Старик никогда не здоровался и уходил по-английски, он бросал телефонную трубку, обрывая разговор на полуслове, вставал из-за стола, не прощаясь с гостями, и никогда не засыпал с женщиной, надевая брюки, когда она ещё только откидывалась на подушки. Каримов не раз пытался опередить Трубку, первым нажав на рычаг или, отодвинув стул, покинуть обед, не дождавшись десерта, но старик всегда опережал его на долю секунды, и только Каримов собирался уходить, уже видел его сгорбленную спину. Однажды он задумал уйти сразу, как только Трубка появится, и, отстукивая на подлокотнике похоронный марш, ждал его в ресторане, где они обычно обедали. Он выбрал столик у окна и не успел выпить чашку кофе, как услышал стук в стекло. Погрозив ему пальцем, как нашкодившему ребёнку, Трубка, посмеиваясь, прошёл мимо.
Каримов смотрел на телефон и думал, что пора избавляться от назойливого опекуна.
Там, где земля промерзала насквозь, оставаясь холодной даже летом, тайга переходила в тундру. Тонкие деревца с причудливыми, извивающимися стволами были ниже гигантских валунов, тундра тянулась на долгие километры, смыкаясь на горизонте с набрякшими тучами, и казалось, будто небо здесь такое низкое, что до него можно достать рукой. Лютый шёл среди карликовых деревьев, словно Гулливер в стране лилипутов, и, испуганно озираясь, стал больше сутулиться, словно хотел стать ниже, сравнявшись с ними. В тайге, хмурой и суровой, как строгая мать, он не чувствовал себя одиноким среди хохочущих рек, перешёптывающихся деревьев и гогота болотных птиц. А здесь было так тихо, что Лютому вдруг захотелось закричать, чтобы услышали на другом берегу тундры, и, суеверно перекрестившись, он повернул обратно.

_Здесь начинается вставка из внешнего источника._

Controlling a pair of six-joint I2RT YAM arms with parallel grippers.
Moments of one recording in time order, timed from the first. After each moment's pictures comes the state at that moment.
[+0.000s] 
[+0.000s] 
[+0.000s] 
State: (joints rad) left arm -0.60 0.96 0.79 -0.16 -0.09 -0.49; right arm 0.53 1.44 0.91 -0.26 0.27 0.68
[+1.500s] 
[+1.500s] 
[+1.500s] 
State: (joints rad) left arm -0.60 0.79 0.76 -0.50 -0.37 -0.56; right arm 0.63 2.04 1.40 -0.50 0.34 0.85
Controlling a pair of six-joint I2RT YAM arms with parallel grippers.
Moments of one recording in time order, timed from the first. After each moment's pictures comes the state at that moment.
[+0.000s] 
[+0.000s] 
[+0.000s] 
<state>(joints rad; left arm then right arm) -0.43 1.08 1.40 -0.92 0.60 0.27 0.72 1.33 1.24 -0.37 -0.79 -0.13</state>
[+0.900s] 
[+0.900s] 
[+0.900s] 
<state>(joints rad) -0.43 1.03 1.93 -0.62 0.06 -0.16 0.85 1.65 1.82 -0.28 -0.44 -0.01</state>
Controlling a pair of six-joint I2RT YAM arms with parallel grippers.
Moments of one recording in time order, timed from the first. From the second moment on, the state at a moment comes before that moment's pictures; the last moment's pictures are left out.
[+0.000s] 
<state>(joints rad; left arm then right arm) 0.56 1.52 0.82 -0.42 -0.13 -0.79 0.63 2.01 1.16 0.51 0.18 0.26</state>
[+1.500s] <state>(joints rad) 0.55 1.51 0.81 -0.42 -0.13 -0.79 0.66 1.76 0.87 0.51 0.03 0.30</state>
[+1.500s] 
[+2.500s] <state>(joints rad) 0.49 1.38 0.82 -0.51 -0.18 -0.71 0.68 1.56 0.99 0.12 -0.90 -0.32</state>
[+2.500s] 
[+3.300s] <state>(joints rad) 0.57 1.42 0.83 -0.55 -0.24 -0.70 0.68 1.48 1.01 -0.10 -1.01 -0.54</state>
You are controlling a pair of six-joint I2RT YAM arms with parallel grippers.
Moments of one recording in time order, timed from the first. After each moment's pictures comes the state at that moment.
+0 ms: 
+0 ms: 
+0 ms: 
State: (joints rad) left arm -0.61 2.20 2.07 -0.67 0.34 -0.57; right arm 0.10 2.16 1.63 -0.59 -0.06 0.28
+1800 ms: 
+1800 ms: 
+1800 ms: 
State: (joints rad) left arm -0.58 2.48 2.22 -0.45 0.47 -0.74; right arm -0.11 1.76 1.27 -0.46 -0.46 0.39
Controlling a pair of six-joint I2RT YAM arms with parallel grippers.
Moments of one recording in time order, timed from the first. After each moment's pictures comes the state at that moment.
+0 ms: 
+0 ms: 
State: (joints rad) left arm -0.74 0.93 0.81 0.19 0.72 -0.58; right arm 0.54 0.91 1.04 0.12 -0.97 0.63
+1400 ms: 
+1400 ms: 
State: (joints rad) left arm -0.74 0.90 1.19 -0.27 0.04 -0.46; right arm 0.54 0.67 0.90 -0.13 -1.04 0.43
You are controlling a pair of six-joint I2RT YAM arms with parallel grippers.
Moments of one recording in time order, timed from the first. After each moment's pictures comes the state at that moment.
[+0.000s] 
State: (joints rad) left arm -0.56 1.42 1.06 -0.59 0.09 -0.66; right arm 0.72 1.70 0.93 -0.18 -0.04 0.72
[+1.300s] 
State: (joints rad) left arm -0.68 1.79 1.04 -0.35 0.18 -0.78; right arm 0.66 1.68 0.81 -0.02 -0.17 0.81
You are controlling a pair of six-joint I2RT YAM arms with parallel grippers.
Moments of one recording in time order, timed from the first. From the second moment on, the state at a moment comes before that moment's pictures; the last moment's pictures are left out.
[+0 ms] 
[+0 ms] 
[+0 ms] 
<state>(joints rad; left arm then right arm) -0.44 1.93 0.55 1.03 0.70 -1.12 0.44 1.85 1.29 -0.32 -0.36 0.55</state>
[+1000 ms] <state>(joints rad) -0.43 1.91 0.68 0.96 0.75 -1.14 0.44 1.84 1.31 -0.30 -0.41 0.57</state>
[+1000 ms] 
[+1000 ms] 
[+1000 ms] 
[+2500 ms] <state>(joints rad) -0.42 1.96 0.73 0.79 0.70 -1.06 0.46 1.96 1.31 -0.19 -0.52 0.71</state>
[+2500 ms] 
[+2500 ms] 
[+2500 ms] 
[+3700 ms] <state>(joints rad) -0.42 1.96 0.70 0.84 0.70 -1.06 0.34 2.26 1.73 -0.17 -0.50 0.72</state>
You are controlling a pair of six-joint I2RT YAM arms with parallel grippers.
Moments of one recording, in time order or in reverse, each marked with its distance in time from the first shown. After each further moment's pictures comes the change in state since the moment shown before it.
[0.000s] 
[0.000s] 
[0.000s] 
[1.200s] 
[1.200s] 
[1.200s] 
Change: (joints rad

Лютый всегда был хозяином своей судьбы, но лишь в мечтах, где перелицовывал свою жизнь, словно черновик. Точно в ролевой игре, он примерял декорации и костюмы, то пробуя себя в роли сильного мира сего, то возвращаясь в собственное детство. «Что горячее: пламя свечи в нашем воображении или холодные капли воска, оставшиеся на подсвечнике?» — утешал себя Лютый, убеждаясь, что и все вокруг не вольны в собственной судьбе и, смирившись, живут, словно спят, чтобы досмотреть до конца наскучивший, унылый сон. Но теперь Савелий понял, что кровь можно почувствовать только во рту, и даже настоящая кровь, которую пролил не ты, — словно кинематографическая красная краска.